- **ACTION ITEM**:
For every record below, repeat the text exactly and pass over any image.

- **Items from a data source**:
------------------------------------
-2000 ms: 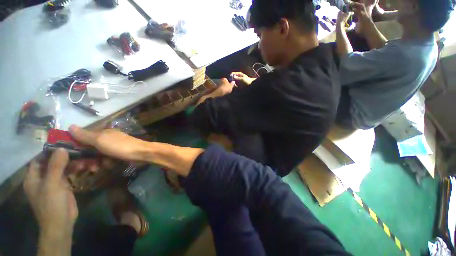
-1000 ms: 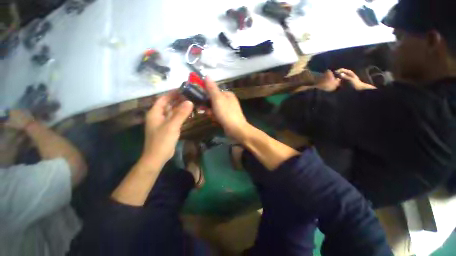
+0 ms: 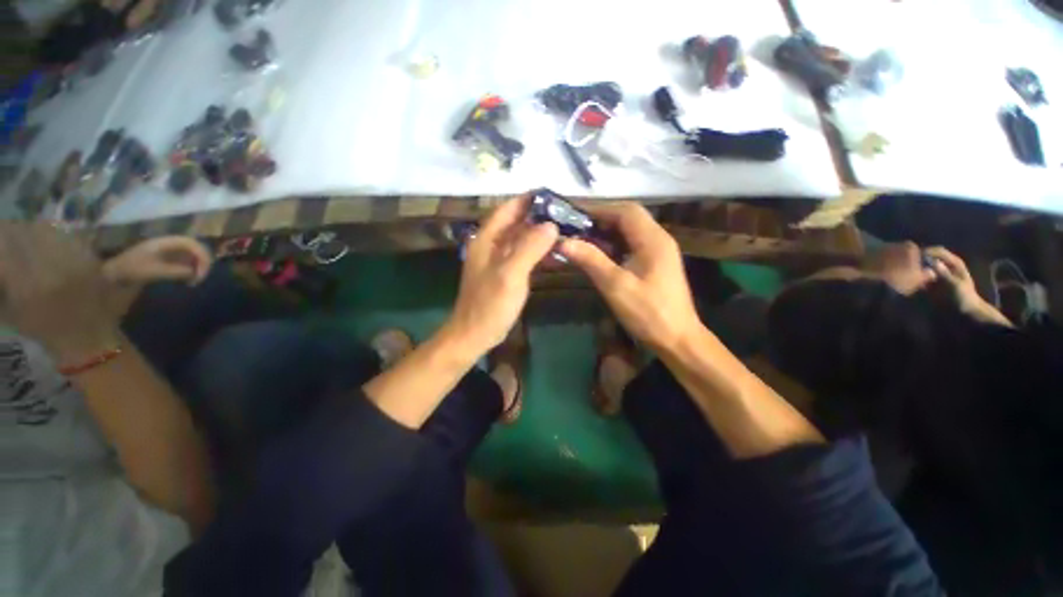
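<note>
A small dark, shiny black part (image 3: 562,213) is held between both hands just off the table's front edge. My left hand (image 3: 501,262) grips its left side with thumb and fingers. My right hand (image 3: 633,266) grips its right side, thumb near its lower face. The fingers hide much of the part, and no red shows on it clearly. Beyond it on the white sheet lie a white cord (image 3: 579,120) over a dark bundle, a slim black piece (image 3: 577,164) and a mixed-colour bundle (image 3: 487,131).
The white-covered table (image 3: 373,117) has a wooden edge in front of my hands. A black cable bundle (image 3: 737,144) and a red-and-black clump (image 3: 715,61) lie to the right. Dark piles (image 3: 219,149) lie left. A person's hands (image 3: 99,280) are at left; another person sits at right.
The view has swung left, bringing my hands to the middle. Both hands still hold the part, which has been turned; the bright red seen on it earlier no longer shows clearly.
</note>
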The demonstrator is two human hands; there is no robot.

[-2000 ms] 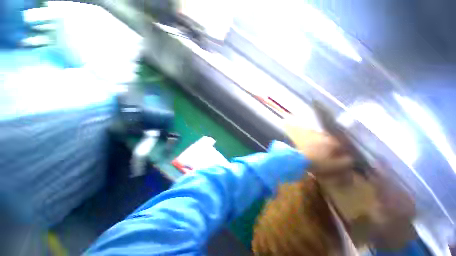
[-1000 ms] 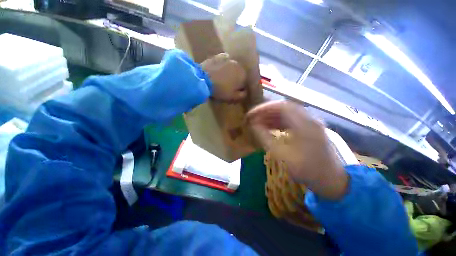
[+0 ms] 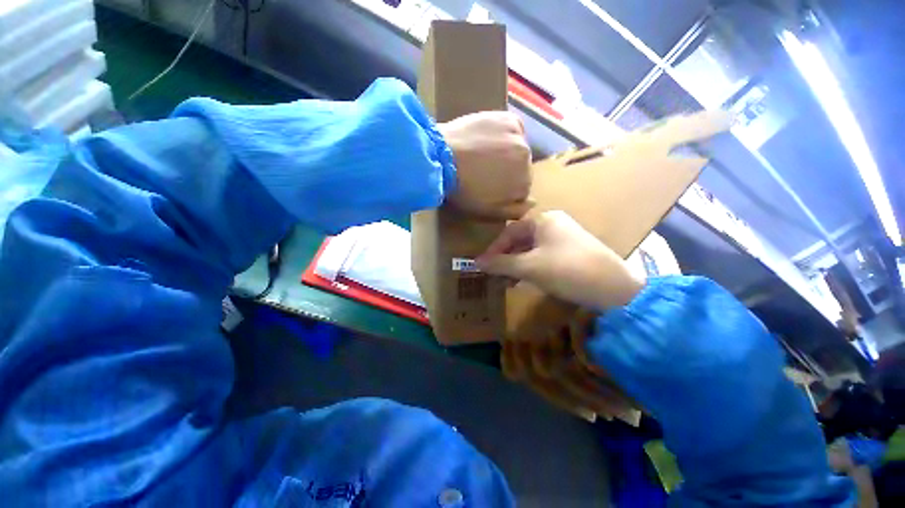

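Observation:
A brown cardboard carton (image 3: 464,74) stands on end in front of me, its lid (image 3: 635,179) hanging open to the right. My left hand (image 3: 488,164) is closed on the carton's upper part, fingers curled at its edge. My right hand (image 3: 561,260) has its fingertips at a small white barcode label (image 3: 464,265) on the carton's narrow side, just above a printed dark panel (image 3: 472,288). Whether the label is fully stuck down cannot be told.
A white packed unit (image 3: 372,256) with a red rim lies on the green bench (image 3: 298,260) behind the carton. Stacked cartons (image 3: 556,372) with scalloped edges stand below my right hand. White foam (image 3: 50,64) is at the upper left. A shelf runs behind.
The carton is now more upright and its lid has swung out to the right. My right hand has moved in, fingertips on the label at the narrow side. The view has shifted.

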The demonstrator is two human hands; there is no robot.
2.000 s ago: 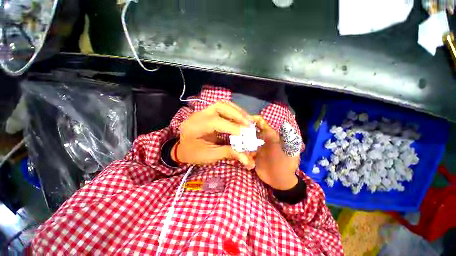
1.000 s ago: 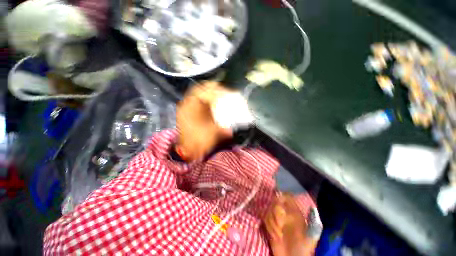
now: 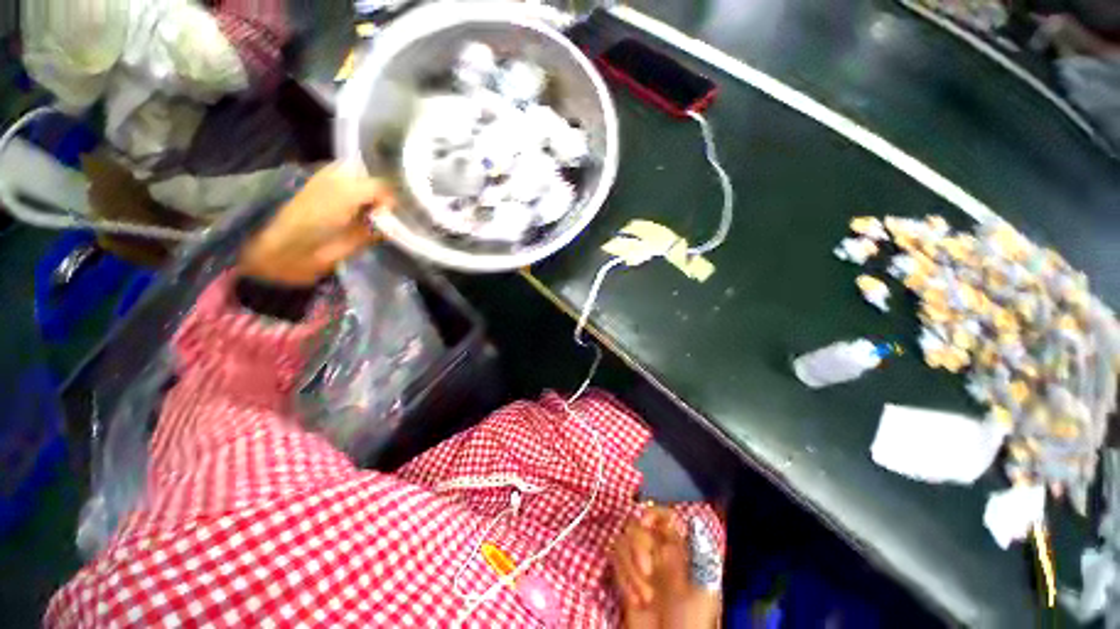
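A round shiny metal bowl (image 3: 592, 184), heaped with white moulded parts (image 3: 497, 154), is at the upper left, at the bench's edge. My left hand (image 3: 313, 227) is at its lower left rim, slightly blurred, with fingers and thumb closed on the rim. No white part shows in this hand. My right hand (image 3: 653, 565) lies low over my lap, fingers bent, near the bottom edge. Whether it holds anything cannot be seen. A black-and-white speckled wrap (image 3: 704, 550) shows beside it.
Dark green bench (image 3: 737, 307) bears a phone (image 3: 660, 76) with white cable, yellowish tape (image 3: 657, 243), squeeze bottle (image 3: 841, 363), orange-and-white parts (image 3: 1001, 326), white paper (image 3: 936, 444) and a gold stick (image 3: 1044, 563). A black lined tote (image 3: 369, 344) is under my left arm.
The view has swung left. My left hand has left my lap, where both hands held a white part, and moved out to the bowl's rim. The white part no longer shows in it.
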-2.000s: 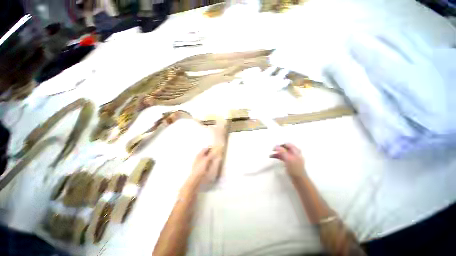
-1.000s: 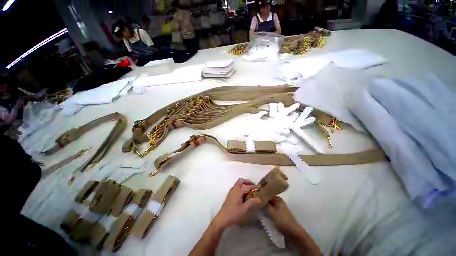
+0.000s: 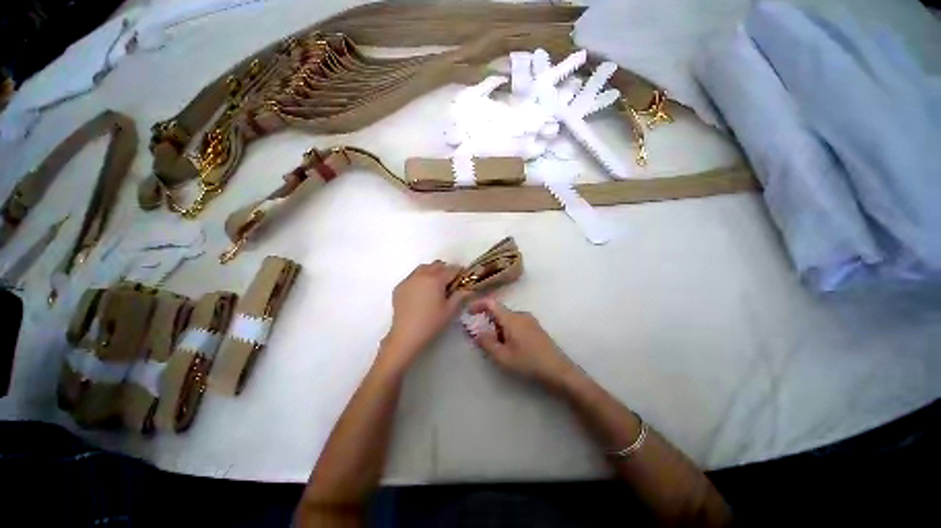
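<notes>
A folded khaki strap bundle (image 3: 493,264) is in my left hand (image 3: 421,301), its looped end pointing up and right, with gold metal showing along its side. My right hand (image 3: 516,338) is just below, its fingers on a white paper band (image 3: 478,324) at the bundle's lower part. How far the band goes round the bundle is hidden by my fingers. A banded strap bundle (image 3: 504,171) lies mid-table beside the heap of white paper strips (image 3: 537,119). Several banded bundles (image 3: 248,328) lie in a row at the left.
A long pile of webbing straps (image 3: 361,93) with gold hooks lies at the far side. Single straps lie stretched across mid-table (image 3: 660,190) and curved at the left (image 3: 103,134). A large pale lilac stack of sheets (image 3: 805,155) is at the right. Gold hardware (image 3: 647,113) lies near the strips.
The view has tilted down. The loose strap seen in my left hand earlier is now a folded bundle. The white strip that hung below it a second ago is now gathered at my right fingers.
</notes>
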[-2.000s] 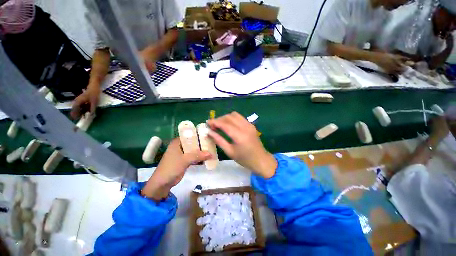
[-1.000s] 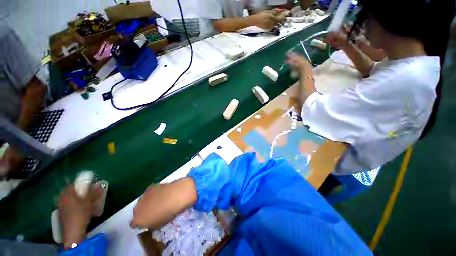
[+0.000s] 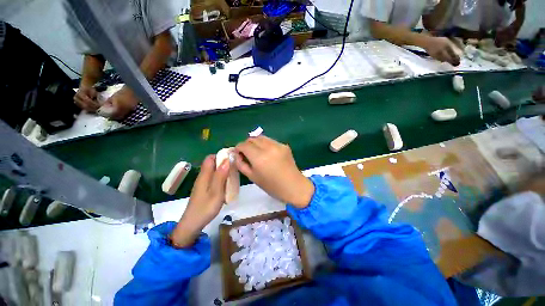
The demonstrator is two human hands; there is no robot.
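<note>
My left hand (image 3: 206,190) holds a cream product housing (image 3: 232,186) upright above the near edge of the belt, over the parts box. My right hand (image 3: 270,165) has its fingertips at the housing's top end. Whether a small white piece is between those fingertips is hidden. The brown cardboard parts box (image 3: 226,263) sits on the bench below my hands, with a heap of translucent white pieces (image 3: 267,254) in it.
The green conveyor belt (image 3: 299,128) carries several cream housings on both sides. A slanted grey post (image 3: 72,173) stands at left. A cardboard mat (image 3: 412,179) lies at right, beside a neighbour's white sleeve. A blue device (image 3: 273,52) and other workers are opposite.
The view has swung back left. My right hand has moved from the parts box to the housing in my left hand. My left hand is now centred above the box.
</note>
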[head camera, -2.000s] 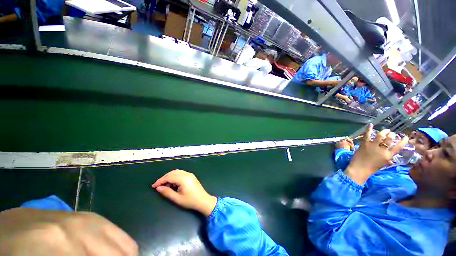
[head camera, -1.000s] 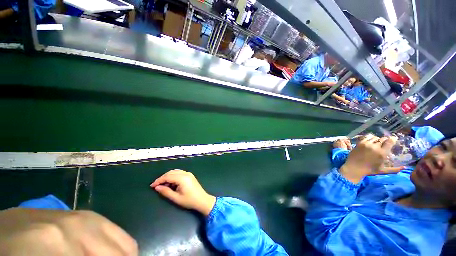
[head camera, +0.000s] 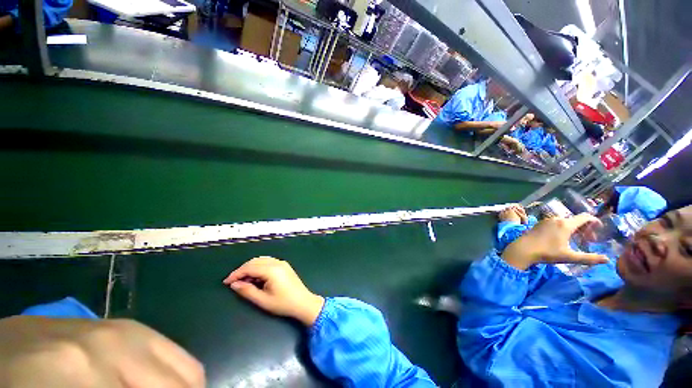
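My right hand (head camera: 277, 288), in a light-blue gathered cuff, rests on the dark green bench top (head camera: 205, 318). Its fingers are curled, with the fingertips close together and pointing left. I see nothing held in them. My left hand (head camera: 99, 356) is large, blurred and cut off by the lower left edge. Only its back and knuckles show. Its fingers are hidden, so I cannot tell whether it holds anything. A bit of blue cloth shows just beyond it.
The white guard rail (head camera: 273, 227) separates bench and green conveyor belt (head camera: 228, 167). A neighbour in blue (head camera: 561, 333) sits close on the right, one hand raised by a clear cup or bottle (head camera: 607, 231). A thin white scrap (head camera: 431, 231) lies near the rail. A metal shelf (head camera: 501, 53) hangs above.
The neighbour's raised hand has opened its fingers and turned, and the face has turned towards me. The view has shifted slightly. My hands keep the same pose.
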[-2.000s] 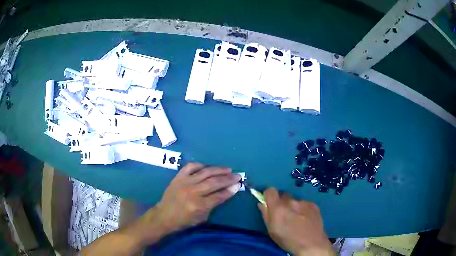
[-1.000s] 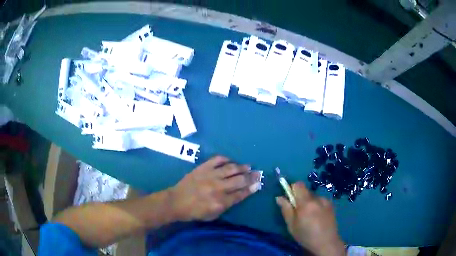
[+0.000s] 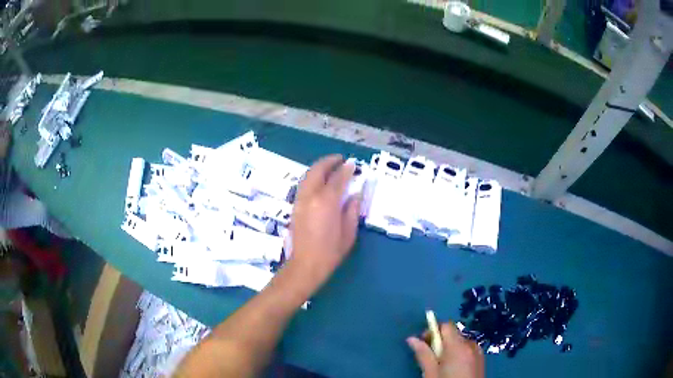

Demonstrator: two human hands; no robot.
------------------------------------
- **RESPONSE TO THE TASK**:
-2000 ms: 
-1000 ms: 
+0 ms: 
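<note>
A small dark, shiny black part (image 3: 562,213) is held between both hands just off the table's front edge. My left hand (image 3: 501,262) grips its left side with thumb and fingers. My right hand (image 3: 633,266) grips its right side, thumb near its lower face. The fingers hide much of the part, and no red shows on it clearly. Beyond it on the white sheet lie a white cord (image 3: 579,120) over a dark bundle, a slim black piece (image 3: 577,164) and a mixed-colour bundle (image 3: 487,131).
The white-covered table (image 3: 373,117) has a wooden edge in front of my hands. A black cable bundle (image 3: 737,144) and a red-and-black clump (image 3: 715,61) lie to the right. Dark piles (image 3: 219,149) lie left. A person's hands (image 3: 99,280) are at left; another person sits at right.
The view has swung left, bringing my hands to the middle. Both hands still hold the part, which has been turned; the bright red seen on it earlier no longer shows clearly.
</note>
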The demonstrator is two human hands; there is no robot.

[-2000 ms] 
[-1000 ms] 
[+0 ms] 

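Observation:
A brown cardboard carton (image 3: 464,74) stands on end in front of me, its lid (image 3: 635,179) hanging open to the right. My left hand (image 3: 488,164) is closed on the carton's upper part, fingers curled at its edge. My right hand (image 3: 561,260) has its fingertips at a small white barcode label (image 3: 464,265) on the carton's narrow side, just above a printed dark panel (image 3: 472,288). Whether the label is fully stuck down cannot be told.
A white packed unit (image 3: 372,256) with a red rim lies on the green bench (image 3: 298,260) behind the carton. Stacked cartons (image 3: 556,372) with scalloped edges stand below my right hand. White foam (image 3: 50,64) is at the upper left. A shelf runs behind.
The carton is now more upright and its lid has swung out to the right. My right hand has moved in, fingertips on the label at the narrow side. The view has shifted.
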
The demonstrator is two human hands; there is no robot.
2.000 s ago: 
1.000 s ago: 
now: 
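A round shiny metal bowl (image 3: 592, 184), heaped with white moulded parts (image 3: 497, 154), is at the upper left, at the bench's edge. My left hand (image 3: 313, 227) is at its lower left rim, slightly blurred, with fingers and thumb closed on the rim. No white part shows in this hand. My right hand (image 3: 653, 565) lies low over my lap, fingers bent, near the bottom edge. Whether it holds anything cannot be seen. A black-and-white speckled wrap (image 3: 704, 550) shows beside it.
Dark green bench (image 3: 737, 307) bears a phone (image 3: 660, 76) with white cable, yellowish tape (image 3: 657, 243), squeeze bottle (image 3: 841, 363), orange-and-white parts (image 3: 1001, 326), white paper (image 3: 936, 444) and a gold stick (image 3: 1044, 563). A black lined tote (image 3: 369, 344) is under my left arm.
The view has swung left. My left hand has left my lap, where both hands held a white part, and moved out to the bowl's rim. The white part no longer shows in it.
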-2.000s: 
-1.000s: 
+0.000s: 
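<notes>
A folded khaki strap bundle (image 3: 493,264) is in my left hand (image 3: 421,301), its looped end pointing up and right, with gold metal showing along its side. My right hand (image 3: 516,338) is just below, its fingers on a white paper band (image 3: 478,324) at the bundle's lower part. How far the band goes round the bundle is hidden by my fingers. A banded strap bundle (image 3: 504,171) lies mid-table beside the heap of white paper strips (image 3: 537,119). Several banded bundles (image 3: 248,328) lie in a row at the left.
A long pile of webbing straps (image 3: 361,93) with gold hooks lies at the far side. Single straps lie stretched across mid-table (image 3: 660,190) and curved at the left (image 3: 103,134). A large pale lilac stack of sheets (image 3: 805,155) is at the right. Gold hardware (image 3: 647,113) lies near the strips.
The view has tilted down. The loose strap seen in my left hand earlier is now a folded bundle. The white strip that hung below it a second ago is now gathered at my right fingers.
</notes>
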[-2.000s] 
[-1.000s] 
[+0.000s] 
The demonstrator is two human hands; there is no robot.
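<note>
My left hand (image 3: 206,190) holds a cream product housing (image 3: 232,186) upright above the near edge of the belt, over the parts box. My right hand (image 3: 270,165) has its fingertips at the housing's top end. Whether a small white piece is between those fingertips is hidden. The brown cardboard parts box (image 3: 226,263) sits on the bench below my hands, with a heap of translucent white pieces (image 3: 267,254) in it.
The green conveyor belt (image 3: 299,128) carries several cream housings on both sides. A slanted grey post (image 3: 72,173) stands at left. A cardboard mat (image 3: 412,179) lies at right, beside a neighbour's white sleeve. A blue device (image 3: 273,52) and other workers are opposite.
The view has swung back left. My right hand has moved from the parts box to the housing in my left hand. My left hand is now centred above the box.
</note>
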[head camera, -2.000s] 
[head camera, -1.000s] 
[head camera, +0.000s] 
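My right hand (head camera: 277, 288), in a light-blue gathered cuff, rests on the dark green bench top (head camera: 205, 318). Its fingers are curled, with the fingertips close together and pointing left. I see nothing held in them. My left hand (head camera: 99, 356) is large, blurred and cut off by the lower left edge. Only its back and knuckles show. Its fingers are hidden, so I cannot tell whether it holds anything. A bit of blue cloth shows just beyond it.
The white guard rail (head camera: 273, 227) separates bench and green conveyor belt (head camera: 228, 167). A neighbour in blue (head camera: 561, 333) sits close on the right, one hand raised by a clear cup or bottle (head camera: 607, 231). A thin white scrap (head camera: 431, 231) lies near the rail. A metal shelf (head camera: 501, 53) hangs above.
The neighbour's raised hand has opened its fingers and turned, and the face has turned towards me. The view has shifted slightly. My hands keep the same pose.
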[-2.000s] 
[-1.000s] 
[+0.000s] 

Demonstrator: two human hands; no robot.

The answer stands, and there is nothing more to add.